First-home buyers are being locked out of Hawke's Bay's housing market as the region's house prices soar after lockdown.
Median house prices in the region in August were up 20.1 per cent on the same time last year according to statistics by the Real Estate Institute of NZ.
It's the second-highest jump of any region in NZ, just 0.2 per cent behind Southland, and is being caused by huge demand for homes, real estate agents say.
The region's median price now sits at $595,000 - Napier's median is now $615k up from $551k, Hastings $600k up from $468k, Central Hawke's Bay $425k up from $393k and Wairoa $268k up on $155k.
Five years ago the median house price in the region was $290k.
A combination of low interest rates, the Government's removal of loan-to-value ratios and a lack of listings after lockdown is creating problems for first-home buyers and even retirees, Tremains central region general manager Stuart Christensen said.
Christensen said auctions are being held outside so people can social distance under level 2 as they reach high numbers, such as an auction on The Esplanade in Westshore drawing a crowd of between 60 and 70 people.
Property Brokers regional manager Joe Snee said the demand is outstripping supply with a "record low" supply of houses for sale coming into spring.
Snee said in Hastings on Wednesday there were 98 properties for sale and at the same time last year, there would have been about 240.
Many Hawke's Bay properties are receiving more than 10 offers and not many are selling with just one offer, something that was not common five years ago, he said.
Snee said an agent had 60 groups attend a property's first open home, 40 attend the second and 30 still coming to the third open home.
OneRoof editor Owen Vaughan said recent sale figures show the Hawke's Bay's housing market has been the best in NZ at "shrugging off the return of Covid-19".
"OneRoof's own Covid Index, which has tracked changes in the housing market since March 24, has found that property values nationwide are up 1.9 per cent in the five months to the end of August.
"The best-performing regions on the index were Hawke's Bay and Canterbury - both up 3.7 per cent."
Director of valuation at OneRoof's data partner Valocity, which developed the index, James Wilson said, "whilst still early days, it appears that the 'pent-up demand' effect is here for the longer term.
"Confidence in the housing market, especially among first-home buyers and investors, remains strong, supported by low interest rates and talk of further cuts in the official cash rate.
"However, it is important to note that sales volumes are still significantly down on previous years."

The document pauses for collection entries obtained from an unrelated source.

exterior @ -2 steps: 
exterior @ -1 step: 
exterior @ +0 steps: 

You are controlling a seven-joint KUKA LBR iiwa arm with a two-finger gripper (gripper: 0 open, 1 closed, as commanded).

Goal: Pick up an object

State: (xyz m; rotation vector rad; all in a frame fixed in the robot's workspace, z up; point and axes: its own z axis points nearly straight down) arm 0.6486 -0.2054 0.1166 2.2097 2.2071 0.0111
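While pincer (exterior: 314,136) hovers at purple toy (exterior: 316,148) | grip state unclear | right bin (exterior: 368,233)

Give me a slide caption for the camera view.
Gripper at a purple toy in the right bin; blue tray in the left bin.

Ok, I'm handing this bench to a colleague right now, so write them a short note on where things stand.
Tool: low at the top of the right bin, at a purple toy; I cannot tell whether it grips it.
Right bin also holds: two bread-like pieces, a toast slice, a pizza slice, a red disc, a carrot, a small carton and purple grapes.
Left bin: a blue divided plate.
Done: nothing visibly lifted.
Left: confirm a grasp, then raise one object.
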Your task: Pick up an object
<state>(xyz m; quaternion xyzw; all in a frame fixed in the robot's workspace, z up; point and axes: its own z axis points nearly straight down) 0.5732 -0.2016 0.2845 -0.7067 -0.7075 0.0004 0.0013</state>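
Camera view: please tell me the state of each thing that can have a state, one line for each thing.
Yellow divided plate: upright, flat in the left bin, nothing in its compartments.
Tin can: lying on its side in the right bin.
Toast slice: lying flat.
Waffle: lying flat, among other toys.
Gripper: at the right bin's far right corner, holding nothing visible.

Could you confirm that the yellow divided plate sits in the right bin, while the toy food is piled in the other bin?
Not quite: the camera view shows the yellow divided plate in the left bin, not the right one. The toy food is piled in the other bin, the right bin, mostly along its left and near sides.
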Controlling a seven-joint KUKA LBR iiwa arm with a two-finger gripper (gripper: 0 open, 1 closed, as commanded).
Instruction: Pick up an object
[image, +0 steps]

Speaking to Hawke's Bay Today, Finance Minister Grant Robertson said keeping house prices affordable is a "massive challenge" for the next government.
Changes to the demand of housing such as the Government's foreign buyer ban; increasing the bright-line test which means you can't flip and sell a home which isn't a family home within five years without paying tax; and ring-fencing rental losses would help.
"The impact of those policies will now be felt over the next couple of years."
He also said lower inward migration over the next couple of years would be a factor that could slow the market.
BIG STRUGGLES FOR FIRST-HOME BUYERS
A 28-year-old Hastings man says he and his pregnant wife have been looking for their first home in Hawke's Bay since lockdown lifted.
They have a budget of between $400,000 and $450,000 and have found it difficult to find many houses in Hastings in that range that don't need costly renovations.
When they have found properties that fit their budget, they have been outbid by investors offering higher prices.
"Every open home in my range is getting at least three or four other offers," the man, who did not want to be named, said.
The young family is currently renting but as their rent continues to increase and they have a baby on the way, they want their own home.
He said looking further out in Central Hawke's Bay has been suggested, but they have family, friends and work in Hastings where they have lived for about five years.